Yes, ChatGPT, Claude, others, ’hallucinate’. Yes, they ’lie’. Yes, they’re just spitting out the statistically most relevant sequence of words – from the multi-dimensional region your own sequence of words happened to activate.
Still, they are more often than not very useful – far beyond merely ’generating’ text.
Also, they are, at the same time, familiar and very unfamiliar. We’re chatting with a completely new kind of entity, which appears human-like. But we can’t really tell when it responds with something incorrect and possibly misleading.
’ChatGPT can make errors. Check important info.’
An LLM might respond entirely correctly, because there was plenty of text about what you prompted it about – and your choice of words successfully activated the right multi-dimensional region – so the statistically relevant sequence of words you got back were something you could rely on.
(It might also have been the case that you asked the LLM about something for which a lot of human effort had been spent in post-training, to improve the quality of responses – likely because there were leaderboards ranking LLMs for inferences about those things.)

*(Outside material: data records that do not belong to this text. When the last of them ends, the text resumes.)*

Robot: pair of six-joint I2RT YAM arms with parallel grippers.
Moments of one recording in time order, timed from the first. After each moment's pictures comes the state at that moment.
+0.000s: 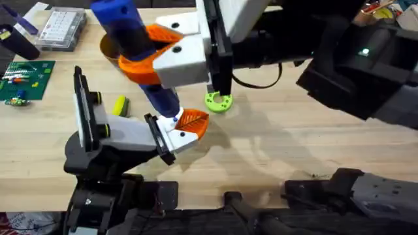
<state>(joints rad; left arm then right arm) -0.09 0.00 0.01 -0.09 1.00 -0.08 0.81 1.31 1.04 0.24 -0.84 0.07</state>
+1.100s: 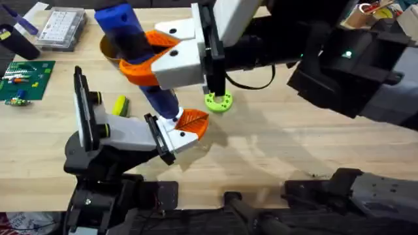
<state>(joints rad) -0.09 0.00 0.01 -0.09 1.00 -0.08 0.81 1.34 1.03 0.26 -0.84 0.08</state>
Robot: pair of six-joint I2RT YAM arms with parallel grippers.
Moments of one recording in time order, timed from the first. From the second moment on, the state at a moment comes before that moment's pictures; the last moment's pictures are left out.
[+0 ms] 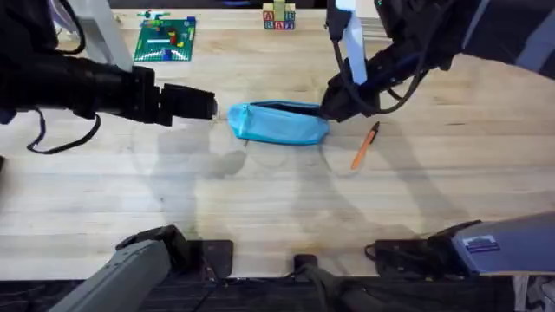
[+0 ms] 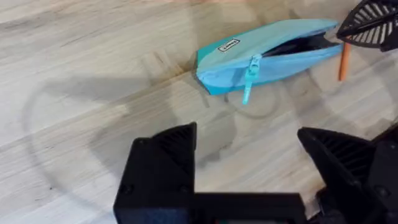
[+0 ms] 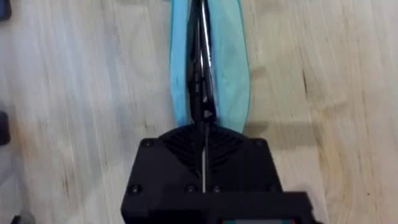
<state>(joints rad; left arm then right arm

But the LLM might respond inaccurately not just due to the lack of training data (or post-training efforts). It could have been your choice of words. It could have been that you went on a tangent on something earlier in the chat session, that steered the LLM into another multi-dimensional region, where another (equally) statistically relevant sequence of words were fed back to you.
When ChatGPT, Claude, others, respond inaccurately – you can often not tell. The LLM itself can’t tell. What it does is to return text. It will always do so. And it will always feel as familiar as when they respond accurately.
Have LLMs gotten better in this regard? Yes. Will they continue to get better? I would think so. But even with GPT-5 – our newest frontier model – this still happens. Will we ever get models where we can trust all responses all the time? We’ll see.